Amanhã fará exactamente um mês sobre o dia das eleições. E até hoje, continua guardada a sete chaves, a divulgação pública e formal de quem é quem em cada pelouro municipal. Aliás, a ordem de trabalhos de amanhã, refere os despachos de atribuição dos pelouros mas não os identifica. Ninguém tem nada a ver com isso.
Avizinham-se quatro anos hilariantes. Com esta nova dinâmica criada pela famosa “coerência”. Em nome do povo e dos trabalhadores. Das pessoas e para as pessoas. Em nome de Sesimbra e dos sesimbrenses. Em que cada dia será um dia. E depois de Fevereiro (se de facto foram antecipadas as eleições legislativas) logo se verá como se adaptam as estratégias e as “coerências”. E claro, com uma boa dose de secretismo e respectivos boatos.
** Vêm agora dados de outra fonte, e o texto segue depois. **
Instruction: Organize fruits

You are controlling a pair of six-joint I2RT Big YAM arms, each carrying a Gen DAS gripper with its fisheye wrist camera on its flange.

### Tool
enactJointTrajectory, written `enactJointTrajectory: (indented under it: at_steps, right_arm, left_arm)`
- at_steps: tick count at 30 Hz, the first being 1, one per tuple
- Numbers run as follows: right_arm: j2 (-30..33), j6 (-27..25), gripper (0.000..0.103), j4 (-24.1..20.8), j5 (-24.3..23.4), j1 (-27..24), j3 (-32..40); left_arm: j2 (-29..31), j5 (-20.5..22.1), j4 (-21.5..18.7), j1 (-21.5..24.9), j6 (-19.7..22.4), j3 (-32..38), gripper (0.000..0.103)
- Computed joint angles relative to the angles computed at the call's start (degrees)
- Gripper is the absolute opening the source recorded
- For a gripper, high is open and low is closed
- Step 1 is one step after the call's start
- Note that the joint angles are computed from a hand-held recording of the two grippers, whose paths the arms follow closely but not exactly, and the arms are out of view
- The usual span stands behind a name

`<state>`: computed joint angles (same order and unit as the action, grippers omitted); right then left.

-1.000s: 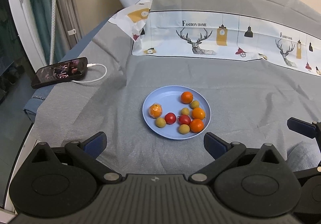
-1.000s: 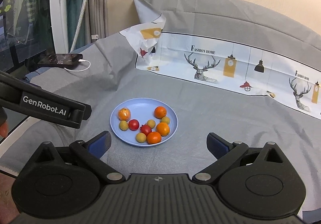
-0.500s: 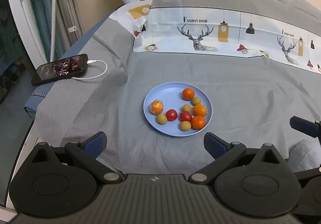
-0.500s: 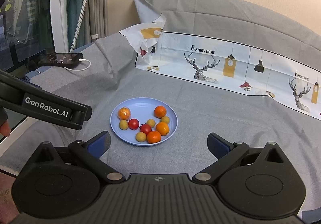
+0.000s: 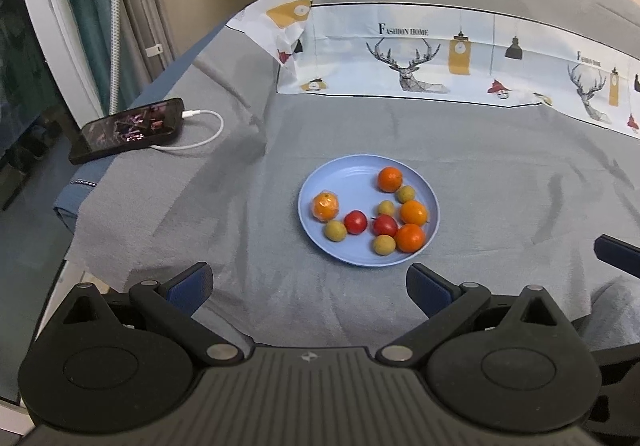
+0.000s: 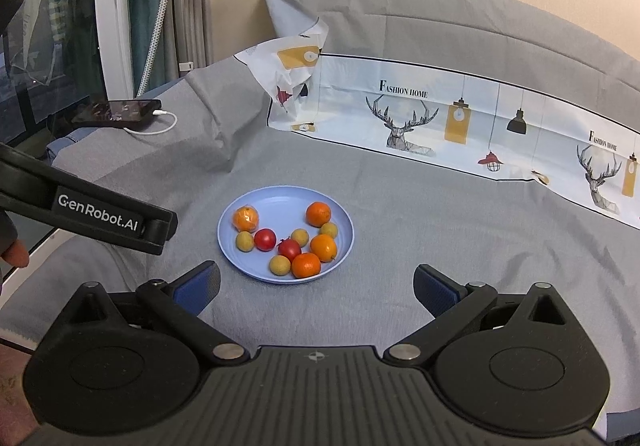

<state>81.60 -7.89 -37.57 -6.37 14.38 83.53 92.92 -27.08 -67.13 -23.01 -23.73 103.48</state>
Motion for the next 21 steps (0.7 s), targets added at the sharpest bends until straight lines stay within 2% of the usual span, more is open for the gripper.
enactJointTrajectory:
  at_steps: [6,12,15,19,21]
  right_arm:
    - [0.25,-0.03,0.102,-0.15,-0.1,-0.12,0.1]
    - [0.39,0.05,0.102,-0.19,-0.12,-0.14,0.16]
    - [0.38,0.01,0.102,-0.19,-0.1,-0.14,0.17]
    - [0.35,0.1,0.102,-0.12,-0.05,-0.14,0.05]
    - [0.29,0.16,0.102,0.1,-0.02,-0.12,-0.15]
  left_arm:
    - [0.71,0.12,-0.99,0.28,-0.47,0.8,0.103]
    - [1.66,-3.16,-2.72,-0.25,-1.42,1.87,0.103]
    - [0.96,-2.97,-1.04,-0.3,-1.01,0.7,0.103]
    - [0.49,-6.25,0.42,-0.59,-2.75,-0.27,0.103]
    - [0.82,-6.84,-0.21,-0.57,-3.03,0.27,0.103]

E já gora, em nome da “coerência”, lindo lindo seria se amanhã fosse retirada da ordem do dia a informação do Presidente relativamente aos despachos de atribuição de pelouros, revogando, enquanto Presidente, os seus próprios despachos. Afinal, perante a pergunta sobre a “possibilidade de oferecer pelouros”, a resposta foi categórica: “Acho que é difícil.” Haja coerência entre o discurso e a acção! Já que “a ordem é para recusar quaisquer acordos pós-eleitorais.”
Aguardemos serenamente por amanhã. E por quarta-feira. Quero acreditar que se trata apenas de uma demonstração de força da esquerda à esquerda e que, na hora h, fará passar o orçamento de estado. Até porque, têm agora lugar os jogos de bastidores e onde, Marcelo Rebelo de Sousa será uma das principais figuras. Pelo que, digo eu, será só depois de quarta-feira que serão conhecidos os pelouros atribuídos (ou não) a cada vereador eleito.